┏━━

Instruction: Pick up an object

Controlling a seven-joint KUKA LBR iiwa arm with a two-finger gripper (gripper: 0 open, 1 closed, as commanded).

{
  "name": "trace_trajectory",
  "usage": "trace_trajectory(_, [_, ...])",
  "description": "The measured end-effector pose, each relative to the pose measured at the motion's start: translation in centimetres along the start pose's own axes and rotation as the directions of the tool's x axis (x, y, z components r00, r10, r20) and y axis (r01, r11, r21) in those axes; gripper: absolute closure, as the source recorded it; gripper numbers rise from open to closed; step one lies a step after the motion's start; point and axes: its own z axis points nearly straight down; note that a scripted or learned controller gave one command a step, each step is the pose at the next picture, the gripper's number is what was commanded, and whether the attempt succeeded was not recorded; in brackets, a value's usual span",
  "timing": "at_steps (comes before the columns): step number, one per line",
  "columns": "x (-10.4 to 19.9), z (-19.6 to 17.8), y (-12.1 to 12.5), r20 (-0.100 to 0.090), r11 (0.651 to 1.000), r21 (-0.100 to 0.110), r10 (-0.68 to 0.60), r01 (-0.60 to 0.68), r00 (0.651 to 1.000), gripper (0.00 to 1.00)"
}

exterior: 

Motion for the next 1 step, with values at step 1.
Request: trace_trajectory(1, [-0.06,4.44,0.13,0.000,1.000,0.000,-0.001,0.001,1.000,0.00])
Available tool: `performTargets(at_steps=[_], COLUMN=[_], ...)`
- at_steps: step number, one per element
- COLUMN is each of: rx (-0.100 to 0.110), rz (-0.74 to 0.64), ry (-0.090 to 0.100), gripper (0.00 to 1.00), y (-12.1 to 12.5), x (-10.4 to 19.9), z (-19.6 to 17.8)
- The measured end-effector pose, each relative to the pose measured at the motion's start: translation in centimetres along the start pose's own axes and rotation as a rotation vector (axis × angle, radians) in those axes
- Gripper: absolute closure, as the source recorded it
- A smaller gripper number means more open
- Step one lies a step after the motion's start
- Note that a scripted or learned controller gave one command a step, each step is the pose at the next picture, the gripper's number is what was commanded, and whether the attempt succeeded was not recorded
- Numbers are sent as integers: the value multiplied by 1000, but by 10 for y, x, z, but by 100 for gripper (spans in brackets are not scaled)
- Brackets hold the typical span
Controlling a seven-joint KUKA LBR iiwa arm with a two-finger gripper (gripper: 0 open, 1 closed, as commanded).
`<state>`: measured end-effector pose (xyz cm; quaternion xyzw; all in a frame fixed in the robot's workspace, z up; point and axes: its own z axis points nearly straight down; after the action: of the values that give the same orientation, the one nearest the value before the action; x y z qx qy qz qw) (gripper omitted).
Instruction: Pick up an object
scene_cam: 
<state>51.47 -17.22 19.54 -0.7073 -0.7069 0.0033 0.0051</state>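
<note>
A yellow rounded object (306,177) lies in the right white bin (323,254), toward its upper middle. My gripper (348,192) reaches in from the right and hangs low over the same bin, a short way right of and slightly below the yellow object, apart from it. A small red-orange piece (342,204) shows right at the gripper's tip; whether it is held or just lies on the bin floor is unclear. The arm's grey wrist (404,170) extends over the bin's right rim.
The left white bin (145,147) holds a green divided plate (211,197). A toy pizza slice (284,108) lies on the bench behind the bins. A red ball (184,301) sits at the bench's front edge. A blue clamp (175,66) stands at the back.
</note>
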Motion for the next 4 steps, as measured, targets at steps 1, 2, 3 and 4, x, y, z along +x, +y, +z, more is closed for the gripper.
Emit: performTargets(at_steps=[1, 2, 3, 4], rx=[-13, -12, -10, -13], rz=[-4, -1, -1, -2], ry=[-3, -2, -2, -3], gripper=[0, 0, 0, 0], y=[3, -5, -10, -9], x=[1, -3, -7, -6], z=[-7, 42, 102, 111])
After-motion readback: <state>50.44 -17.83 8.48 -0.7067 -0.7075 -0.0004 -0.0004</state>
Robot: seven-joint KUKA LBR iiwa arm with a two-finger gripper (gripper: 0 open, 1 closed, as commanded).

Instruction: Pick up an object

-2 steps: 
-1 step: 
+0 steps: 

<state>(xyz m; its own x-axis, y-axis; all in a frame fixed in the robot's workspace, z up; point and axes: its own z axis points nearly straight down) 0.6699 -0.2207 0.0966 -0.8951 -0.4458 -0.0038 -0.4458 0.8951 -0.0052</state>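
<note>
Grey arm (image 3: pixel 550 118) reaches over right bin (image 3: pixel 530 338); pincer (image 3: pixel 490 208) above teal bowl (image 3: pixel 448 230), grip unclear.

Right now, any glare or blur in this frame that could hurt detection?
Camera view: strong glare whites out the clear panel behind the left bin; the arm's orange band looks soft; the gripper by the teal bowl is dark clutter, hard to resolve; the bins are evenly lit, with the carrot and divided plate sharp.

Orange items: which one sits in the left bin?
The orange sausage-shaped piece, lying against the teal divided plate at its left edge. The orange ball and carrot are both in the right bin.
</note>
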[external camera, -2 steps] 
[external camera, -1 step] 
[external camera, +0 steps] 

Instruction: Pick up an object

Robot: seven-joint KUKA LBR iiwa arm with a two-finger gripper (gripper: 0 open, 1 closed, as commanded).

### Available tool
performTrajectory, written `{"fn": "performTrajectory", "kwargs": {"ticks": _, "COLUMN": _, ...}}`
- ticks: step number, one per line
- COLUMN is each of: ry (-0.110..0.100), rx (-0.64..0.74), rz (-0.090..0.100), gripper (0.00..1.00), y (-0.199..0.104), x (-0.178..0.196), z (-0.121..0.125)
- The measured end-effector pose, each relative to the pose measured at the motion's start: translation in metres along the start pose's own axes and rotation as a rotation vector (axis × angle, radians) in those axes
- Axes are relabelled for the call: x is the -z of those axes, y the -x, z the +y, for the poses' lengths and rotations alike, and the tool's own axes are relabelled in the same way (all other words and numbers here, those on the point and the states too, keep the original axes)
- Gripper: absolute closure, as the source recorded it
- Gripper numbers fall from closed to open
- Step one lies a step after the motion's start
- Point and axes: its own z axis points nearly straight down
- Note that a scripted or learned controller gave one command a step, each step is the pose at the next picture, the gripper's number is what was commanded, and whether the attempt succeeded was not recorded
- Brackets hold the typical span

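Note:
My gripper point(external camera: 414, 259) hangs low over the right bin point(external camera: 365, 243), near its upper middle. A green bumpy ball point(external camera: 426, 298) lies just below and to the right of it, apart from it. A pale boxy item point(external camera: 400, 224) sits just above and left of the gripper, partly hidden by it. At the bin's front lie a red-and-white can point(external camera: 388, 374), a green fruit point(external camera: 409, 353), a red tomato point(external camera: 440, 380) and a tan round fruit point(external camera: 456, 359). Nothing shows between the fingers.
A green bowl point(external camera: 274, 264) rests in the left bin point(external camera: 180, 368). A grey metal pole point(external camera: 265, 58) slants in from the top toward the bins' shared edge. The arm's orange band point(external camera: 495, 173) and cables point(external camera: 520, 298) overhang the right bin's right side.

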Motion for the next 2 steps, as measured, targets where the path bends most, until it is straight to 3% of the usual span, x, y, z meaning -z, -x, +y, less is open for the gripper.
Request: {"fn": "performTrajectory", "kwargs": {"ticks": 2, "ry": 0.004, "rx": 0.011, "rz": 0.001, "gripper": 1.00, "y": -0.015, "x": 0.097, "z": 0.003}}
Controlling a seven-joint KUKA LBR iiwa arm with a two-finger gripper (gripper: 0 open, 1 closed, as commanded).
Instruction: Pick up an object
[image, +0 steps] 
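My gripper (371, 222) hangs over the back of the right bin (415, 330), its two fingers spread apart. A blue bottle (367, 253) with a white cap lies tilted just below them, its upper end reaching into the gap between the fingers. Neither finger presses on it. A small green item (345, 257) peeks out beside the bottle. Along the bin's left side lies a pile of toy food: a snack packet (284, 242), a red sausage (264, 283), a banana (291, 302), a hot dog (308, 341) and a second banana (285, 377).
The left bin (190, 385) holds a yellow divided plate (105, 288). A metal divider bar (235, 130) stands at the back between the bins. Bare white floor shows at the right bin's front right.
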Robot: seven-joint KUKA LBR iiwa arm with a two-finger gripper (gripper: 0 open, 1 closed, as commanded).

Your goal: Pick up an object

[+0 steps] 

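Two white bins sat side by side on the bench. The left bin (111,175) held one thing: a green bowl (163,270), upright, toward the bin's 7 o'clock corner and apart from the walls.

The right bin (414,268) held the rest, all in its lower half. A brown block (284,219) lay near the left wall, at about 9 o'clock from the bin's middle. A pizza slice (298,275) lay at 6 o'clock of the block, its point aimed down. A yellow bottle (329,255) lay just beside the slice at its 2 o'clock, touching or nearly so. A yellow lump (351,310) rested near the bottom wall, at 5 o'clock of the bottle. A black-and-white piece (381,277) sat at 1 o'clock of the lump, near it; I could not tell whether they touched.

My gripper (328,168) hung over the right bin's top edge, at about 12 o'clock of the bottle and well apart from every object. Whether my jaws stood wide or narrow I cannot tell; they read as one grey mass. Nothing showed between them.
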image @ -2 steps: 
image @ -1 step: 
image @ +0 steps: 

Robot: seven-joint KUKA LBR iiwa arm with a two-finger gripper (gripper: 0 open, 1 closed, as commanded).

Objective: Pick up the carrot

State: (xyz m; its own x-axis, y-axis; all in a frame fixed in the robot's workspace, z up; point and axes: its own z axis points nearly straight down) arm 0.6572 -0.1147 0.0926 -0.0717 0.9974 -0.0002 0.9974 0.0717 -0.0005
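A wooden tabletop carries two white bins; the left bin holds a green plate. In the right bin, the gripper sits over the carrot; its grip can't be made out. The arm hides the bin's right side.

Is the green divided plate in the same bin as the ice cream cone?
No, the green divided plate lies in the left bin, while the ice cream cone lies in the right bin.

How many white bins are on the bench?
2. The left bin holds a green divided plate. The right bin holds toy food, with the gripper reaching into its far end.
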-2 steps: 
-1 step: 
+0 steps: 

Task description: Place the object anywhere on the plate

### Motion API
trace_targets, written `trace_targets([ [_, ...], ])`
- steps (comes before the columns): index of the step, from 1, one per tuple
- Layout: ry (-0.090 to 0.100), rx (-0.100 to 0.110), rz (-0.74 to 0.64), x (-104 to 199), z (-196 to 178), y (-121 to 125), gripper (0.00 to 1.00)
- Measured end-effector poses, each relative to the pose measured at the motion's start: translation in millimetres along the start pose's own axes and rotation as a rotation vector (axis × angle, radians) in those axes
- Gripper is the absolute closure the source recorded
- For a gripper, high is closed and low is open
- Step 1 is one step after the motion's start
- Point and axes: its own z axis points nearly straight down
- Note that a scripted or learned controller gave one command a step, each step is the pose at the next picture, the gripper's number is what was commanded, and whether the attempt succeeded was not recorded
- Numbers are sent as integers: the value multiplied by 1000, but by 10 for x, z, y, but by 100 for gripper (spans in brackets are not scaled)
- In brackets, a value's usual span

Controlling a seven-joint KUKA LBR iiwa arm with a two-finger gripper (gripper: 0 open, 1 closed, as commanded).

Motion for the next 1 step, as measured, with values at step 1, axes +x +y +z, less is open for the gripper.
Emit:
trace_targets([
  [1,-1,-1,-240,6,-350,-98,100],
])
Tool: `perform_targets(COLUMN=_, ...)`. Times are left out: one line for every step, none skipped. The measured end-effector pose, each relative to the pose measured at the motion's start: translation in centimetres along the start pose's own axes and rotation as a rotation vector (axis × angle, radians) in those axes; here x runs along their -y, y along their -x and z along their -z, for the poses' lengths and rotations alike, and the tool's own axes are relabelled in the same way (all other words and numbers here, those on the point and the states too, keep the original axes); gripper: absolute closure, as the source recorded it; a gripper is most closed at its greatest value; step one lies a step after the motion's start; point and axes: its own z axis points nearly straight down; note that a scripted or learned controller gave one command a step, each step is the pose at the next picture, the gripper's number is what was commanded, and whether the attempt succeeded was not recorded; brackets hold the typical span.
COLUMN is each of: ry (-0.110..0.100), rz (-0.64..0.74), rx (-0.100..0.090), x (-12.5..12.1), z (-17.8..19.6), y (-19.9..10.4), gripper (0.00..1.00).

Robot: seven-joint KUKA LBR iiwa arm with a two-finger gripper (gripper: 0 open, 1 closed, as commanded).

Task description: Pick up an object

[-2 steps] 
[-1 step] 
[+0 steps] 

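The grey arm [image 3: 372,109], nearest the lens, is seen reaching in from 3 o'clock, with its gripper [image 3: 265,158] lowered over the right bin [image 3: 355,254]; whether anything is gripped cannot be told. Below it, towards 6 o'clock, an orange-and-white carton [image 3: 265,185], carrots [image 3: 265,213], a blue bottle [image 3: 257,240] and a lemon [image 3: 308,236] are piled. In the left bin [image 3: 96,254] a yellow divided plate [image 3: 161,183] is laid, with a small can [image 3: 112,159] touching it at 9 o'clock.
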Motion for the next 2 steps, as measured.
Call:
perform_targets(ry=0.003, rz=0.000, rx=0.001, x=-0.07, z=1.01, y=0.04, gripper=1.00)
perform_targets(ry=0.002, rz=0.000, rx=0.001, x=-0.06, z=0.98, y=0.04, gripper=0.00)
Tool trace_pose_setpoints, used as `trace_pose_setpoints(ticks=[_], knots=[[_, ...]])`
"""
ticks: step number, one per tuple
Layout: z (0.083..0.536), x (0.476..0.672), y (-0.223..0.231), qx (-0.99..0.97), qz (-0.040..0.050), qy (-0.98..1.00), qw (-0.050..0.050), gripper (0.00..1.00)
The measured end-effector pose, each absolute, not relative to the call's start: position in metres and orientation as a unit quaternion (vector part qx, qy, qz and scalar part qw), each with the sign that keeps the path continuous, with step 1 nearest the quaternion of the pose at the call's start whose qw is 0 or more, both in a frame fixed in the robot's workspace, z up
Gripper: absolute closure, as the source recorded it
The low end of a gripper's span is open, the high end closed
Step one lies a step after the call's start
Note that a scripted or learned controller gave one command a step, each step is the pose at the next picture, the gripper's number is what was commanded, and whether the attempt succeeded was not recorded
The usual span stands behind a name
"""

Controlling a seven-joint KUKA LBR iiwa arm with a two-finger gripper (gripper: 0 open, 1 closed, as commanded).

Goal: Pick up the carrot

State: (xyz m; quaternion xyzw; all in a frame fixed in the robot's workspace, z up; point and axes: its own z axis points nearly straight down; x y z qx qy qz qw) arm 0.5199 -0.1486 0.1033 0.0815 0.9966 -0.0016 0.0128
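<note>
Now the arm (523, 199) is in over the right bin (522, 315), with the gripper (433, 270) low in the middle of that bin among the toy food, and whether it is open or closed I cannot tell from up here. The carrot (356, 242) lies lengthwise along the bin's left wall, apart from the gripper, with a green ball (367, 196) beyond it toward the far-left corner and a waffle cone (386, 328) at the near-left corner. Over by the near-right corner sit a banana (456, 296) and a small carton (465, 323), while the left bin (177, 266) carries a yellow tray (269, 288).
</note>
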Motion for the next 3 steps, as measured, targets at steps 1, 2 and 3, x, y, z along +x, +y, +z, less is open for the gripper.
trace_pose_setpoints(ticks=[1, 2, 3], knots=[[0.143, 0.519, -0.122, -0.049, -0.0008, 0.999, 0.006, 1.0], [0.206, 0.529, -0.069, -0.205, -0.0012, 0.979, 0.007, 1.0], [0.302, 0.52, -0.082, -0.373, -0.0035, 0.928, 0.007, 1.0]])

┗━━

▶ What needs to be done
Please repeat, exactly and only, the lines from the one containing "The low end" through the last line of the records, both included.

▶ Result of the exercise
The low end of a gripper's span is open, the high end closed
Step one lies a step after the call's start
Note that a scripted or learned controller gave one command a step, each step is the pose at the next picture, the gripper's number is what was commanded, and whether the attempt succeeded was not recorded
The usual span stands behind a name
"""

Controlling a seven-joint KUKA LBR iiwa arm with a two-finger gripper (gripper: 0 open, 1 closed, as commanded).

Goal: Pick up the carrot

State: (xyz m; quaternion xyzw; all in a frame fixed in the robot's workspace, z up; point and axes: its own z axis points nearly straight down; x y z qx qy qz qw) arm 0.5199 -0.1486 0.1033 0.0815 0.9966 -0.0016 0.0128
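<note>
Now the arm (523, 199) is in over the right bin (522, 315), with the gripper (433, 270) low in the middle of that bin among the toy food, and whether it is open or closed I cannot tell from up here. The carrot (356, 242) lies lengthwise along the bin's left wall, apart from the gripper, with a green ball (367, 196) beyond it toward the far-left corner and a waffle cone (386, 328) at the near-left corner. Over by the near-right corner sit a banana (456, 296) and a small carton (465, 323), while the left bin (177, 266) carries a yellow tray (269, 288).
</note>
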Motion for the next 3 steps, as measured, targets at steps 1, 2 and 3, x, y, z along +x, +y, +z, less is open for the gripper.
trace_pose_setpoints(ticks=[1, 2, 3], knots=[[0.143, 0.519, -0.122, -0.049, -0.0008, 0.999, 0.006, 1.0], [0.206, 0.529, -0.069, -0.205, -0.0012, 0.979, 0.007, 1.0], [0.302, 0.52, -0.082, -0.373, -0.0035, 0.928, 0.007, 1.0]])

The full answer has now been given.